Task item:
For each line of the data below that includes the string "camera", count one, and answer with the sum only.

Data to use:
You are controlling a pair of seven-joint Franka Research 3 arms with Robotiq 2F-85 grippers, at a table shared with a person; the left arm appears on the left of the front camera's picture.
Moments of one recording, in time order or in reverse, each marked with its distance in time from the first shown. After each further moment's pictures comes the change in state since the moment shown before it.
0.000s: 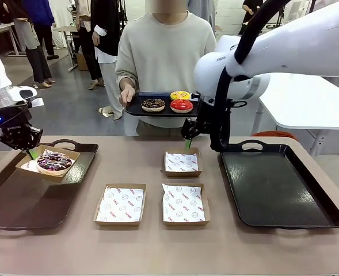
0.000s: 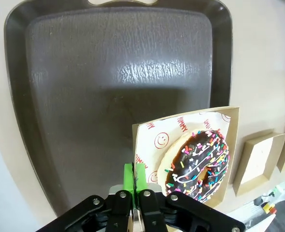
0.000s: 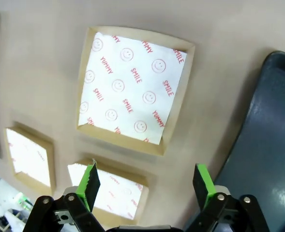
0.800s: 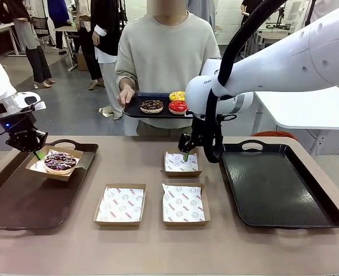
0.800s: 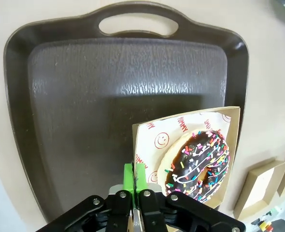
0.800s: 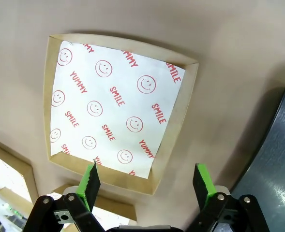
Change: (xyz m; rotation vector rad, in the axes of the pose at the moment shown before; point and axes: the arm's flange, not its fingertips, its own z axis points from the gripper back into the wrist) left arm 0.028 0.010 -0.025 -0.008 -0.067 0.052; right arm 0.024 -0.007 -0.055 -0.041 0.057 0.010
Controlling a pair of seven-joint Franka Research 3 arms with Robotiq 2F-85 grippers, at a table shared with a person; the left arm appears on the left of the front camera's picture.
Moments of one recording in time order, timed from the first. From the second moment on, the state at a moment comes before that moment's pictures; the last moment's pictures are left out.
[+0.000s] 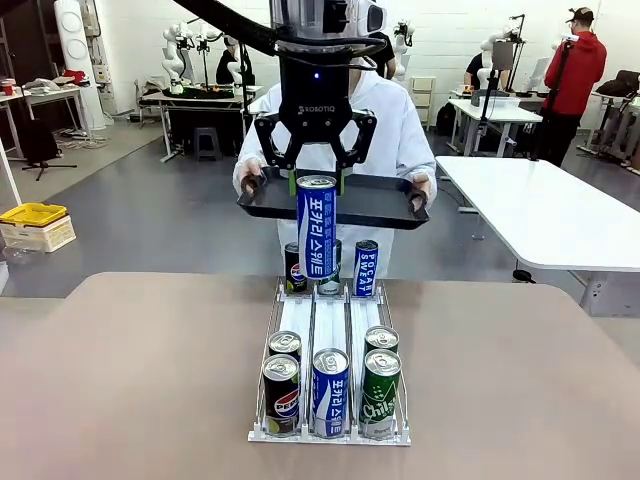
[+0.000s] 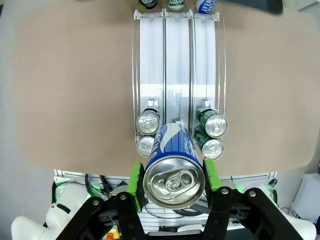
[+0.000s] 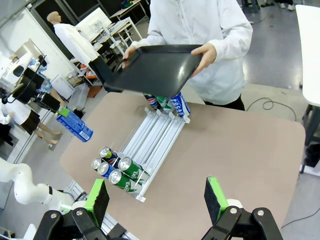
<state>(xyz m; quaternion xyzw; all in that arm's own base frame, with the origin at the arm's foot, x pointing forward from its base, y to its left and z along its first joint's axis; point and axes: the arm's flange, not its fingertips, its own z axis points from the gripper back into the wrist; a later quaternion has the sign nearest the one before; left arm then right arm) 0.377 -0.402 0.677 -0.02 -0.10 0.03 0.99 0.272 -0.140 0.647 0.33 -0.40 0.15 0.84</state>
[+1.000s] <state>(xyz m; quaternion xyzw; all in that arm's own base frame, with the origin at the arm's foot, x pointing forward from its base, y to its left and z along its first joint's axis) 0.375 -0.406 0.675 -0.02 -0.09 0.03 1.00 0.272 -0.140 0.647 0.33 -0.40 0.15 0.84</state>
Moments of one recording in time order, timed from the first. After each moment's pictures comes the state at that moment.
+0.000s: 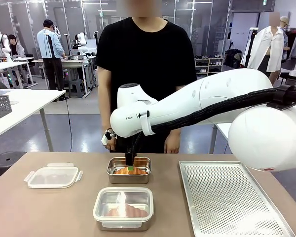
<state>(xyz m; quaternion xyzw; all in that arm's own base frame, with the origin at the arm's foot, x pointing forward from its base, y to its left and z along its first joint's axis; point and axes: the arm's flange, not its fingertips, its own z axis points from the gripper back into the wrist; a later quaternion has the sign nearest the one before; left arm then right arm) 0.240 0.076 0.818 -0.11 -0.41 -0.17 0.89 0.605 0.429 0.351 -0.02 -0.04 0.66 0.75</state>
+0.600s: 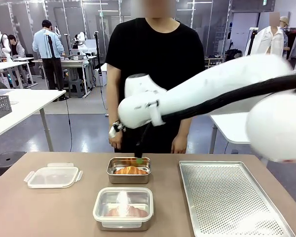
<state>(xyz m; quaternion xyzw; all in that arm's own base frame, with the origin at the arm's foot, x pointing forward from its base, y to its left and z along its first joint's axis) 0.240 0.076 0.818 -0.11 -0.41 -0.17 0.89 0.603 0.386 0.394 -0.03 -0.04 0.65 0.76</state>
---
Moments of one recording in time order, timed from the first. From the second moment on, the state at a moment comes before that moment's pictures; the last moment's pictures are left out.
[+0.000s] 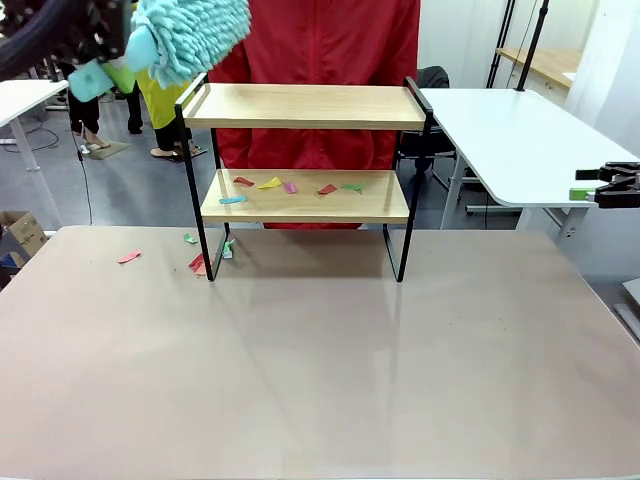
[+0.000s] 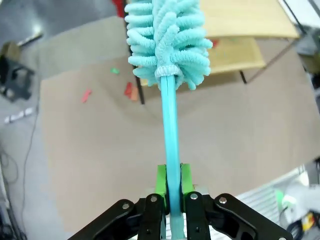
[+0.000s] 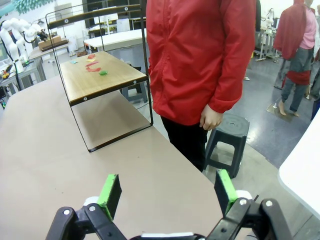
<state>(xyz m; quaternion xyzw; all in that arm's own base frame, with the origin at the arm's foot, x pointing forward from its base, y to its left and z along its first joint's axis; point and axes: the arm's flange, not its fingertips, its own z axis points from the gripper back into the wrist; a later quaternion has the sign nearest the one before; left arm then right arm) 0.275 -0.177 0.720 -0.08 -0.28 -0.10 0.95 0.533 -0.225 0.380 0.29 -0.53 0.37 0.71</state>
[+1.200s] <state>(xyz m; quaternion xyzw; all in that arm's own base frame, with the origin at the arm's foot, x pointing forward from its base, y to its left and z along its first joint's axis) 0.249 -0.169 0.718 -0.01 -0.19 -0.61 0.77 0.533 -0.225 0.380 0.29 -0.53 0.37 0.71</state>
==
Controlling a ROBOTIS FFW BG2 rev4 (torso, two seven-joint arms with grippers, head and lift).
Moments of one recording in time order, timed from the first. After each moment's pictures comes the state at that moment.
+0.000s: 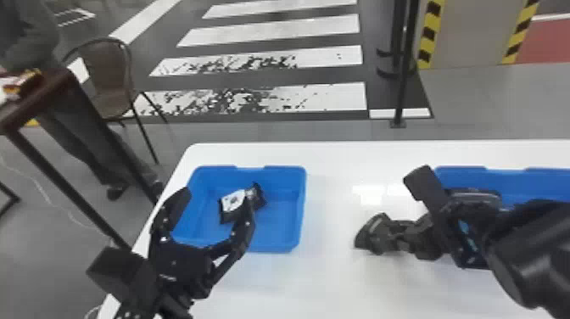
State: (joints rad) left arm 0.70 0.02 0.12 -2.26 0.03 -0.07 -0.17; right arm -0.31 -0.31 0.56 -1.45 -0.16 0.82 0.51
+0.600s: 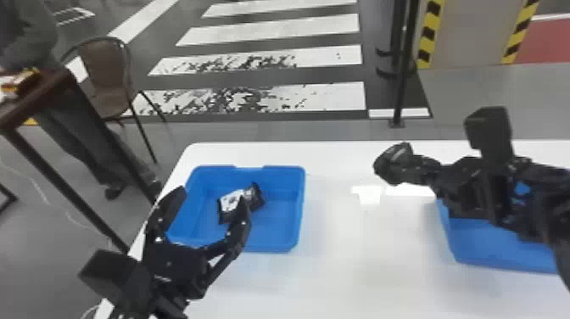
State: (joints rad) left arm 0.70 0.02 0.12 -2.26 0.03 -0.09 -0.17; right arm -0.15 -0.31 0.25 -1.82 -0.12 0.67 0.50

Worked solution:
2